O roteiro, gestado desde 1987, só ficou pronto, segundo Belens, dois meses antes das filmagens. E trata de duas famílias, a de Joaquim e de Nives, que coexistem num pequeno povoado, perdido no coração do país, chamado Pau Brasil. Elas vivem frente a frente, com modos diferentes de ver a vida.“Numa casa mora uma mulher (personagem representada por Fernanda Paquelet) que transa com todos os caminhoneiros e tem um marido que é o marceneiro (Bertrand Duarte). Eles se gostam e esse amor, que ela tem demais e pode dar a outras pessoas, não é impedimento para o amor deles. Isso gera uma grande reação na outra família, que tem um pai falso moralista, que de noite assedia as filhas sexualmente”, relata Belens.

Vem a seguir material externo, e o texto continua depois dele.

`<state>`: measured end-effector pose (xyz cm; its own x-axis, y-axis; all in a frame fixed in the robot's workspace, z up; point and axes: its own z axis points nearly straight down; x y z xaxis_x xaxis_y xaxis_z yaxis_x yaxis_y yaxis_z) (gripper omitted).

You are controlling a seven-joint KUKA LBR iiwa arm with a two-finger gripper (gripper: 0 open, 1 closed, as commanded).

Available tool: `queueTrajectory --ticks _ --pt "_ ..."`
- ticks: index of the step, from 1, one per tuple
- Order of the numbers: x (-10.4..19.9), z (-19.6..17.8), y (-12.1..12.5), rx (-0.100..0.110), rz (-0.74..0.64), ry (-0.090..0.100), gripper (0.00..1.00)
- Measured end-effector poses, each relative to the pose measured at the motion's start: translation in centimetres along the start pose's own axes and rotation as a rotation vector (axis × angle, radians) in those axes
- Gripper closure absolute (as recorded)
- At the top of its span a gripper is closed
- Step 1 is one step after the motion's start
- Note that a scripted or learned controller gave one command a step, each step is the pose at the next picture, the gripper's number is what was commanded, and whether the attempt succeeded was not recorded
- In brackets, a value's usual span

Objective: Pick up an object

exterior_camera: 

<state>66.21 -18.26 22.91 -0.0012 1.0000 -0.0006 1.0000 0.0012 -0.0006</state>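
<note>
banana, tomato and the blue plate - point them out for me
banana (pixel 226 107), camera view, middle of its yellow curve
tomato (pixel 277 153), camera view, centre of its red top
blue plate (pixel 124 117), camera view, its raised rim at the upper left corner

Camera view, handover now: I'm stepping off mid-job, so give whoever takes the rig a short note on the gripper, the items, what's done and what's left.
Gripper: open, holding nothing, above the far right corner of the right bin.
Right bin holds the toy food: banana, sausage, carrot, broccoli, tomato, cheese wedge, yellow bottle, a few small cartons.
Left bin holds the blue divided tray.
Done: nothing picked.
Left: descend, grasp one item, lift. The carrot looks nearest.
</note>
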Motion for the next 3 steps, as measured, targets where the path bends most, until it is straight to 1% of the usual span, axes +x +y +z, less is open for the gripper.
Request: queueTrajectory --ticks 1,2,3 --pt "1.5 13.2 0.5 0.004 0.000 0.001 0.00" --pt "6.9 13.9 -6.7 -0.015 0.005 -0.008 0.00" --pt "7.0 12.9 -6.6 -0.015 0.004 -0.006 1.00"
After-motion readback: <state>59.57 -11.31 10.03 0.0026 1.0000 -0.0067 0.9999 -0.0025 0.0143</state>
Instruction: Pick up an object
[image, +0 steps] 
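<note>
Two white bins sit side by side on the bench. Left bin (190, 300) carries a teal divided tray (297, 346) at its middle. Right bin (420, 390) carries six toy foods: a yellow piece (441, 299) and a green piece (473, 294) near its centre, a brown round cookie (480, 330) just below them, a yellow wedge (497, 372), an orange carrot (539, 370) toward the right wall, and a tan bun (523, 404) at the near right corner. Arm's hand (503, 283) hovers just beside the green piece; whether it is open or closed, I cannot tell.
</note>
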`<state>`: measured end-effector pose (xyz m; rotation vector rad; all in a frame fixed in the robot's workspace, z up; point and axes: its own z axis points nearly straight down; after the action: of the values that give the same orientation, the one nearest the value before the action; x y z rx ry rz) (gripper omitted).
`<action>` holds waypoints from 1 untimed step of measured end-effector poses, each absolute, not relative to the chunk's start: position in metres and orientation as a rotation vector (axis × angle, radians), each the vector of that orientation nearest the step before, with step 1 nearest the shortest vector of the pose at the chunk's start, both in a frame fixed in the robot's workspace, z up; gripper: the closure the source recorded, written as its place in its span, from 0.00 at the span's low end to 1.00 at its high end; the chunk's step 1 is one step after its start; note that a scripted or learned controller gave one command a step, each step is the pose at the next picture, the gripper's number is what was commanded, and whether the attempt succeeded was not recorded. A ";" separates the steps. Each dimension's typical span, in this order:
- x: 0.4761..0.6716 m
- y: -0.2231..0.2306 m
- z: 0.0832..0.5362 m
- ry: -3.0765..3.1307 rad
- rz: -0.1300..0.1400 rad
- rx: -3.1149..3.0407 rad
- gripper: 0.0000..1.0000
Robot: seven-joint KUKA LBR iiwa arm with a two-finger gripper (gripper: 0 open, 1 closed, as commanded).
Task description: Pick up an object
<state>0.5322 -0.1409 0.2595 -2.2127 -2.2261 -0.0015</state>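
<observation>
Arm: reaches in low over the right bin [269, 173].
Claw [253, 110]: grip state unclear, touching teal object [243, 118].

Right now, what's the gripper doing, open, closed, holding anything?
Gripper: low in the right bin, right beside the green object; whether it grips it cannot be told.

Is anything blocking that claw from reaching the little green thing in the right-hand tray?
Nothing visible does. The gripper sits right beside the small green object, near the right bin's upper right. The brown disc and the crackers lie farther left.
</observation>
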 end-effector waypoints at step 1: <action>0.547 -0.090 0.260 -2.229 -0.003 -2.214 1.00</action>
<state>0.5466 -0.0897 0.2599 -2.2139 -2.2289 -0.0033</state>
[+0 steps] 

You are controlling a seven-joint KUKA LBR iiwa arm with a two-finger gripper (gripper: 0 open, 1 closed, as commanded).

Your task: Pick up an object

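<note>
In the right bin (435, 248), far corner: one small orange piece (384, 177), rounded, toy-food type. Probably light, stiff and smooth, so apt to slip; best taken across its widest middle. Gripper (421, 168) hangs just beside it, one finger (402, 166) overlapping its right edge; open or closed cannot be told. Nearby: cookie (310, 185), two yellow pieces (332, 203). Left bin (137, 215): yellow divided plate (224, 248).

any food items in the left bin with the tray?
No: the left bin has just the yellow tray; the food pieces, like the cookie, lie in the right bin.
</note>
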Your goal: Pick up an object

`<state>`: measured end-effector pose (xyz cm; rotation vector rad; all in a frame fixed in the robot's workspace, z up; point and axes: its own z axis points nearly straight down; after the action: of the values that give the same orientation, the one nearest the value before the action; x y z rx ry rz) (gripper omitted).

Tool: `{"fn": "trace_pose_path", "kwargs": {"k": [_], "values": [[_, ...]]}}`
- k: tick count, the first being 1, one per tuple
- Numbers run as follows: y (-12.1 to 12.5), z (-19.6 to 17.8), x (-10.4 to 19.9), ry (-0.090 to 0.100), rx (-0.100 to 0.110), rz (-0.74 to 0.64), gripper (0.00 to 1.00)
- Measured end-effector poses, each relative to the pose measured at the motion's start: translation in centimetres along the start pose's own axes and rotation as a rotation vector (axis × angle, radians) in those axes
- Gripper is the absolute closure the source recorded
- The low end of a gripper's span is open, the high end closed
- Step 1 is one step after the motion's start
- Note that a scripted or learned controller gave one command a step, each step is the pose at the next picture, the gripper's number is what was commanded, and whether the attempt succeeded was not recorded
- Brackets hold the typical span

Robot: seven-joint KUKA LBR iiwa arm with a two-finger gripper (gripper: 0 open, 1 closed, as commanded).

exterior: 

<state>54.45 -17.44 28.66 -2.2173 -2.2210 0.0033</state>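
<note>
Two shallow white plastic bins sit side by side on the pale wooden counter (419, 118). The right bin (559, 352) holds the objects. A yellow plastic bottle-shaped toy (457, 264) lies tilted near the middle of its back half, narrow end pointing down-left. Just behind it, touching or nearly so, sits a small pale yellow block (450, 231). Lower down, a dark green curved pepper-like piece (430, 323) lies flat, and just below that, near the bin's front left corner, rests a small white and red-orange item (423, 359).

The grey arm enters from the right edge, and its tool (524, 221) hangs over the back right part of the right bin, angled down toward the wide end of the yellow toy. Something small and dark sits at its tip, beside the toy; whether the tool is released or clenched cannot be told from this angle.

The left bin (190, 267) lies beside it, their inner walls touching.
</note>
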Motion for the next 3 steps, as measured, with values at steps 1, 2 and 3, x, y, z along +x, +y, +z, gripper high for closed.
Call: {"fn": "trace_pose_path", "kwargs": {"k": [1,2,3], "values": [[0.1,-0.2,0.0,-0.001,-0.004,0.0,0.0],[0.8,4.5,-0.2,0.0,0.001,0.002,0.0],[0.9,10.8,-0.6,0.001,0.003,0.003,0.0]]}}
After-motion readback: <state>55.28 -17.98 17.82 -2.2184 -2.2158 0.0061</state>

Para arrematar, os personagens são cercados por uma bruxa, “uma maga que transita nos enterros, nos velórios, na natureza... E são esses microplots (pequenas células narrativas) não conclusos e partidos para outros que, no final, deixam as coisas em aberto”.Sem época definida, o filme não segue a estrutura narrativa tradicional, de conflitos que se criam e se resolvem no decorrer da história.“São fragmentos de história. O filme transita por semicírculos, perguntas que não são respondidas, expectativas frustradas... É uma obra que pede a participação do espectador, para que complemente algumas coisas que, intencionalmente, foram deixadas em suspenso”.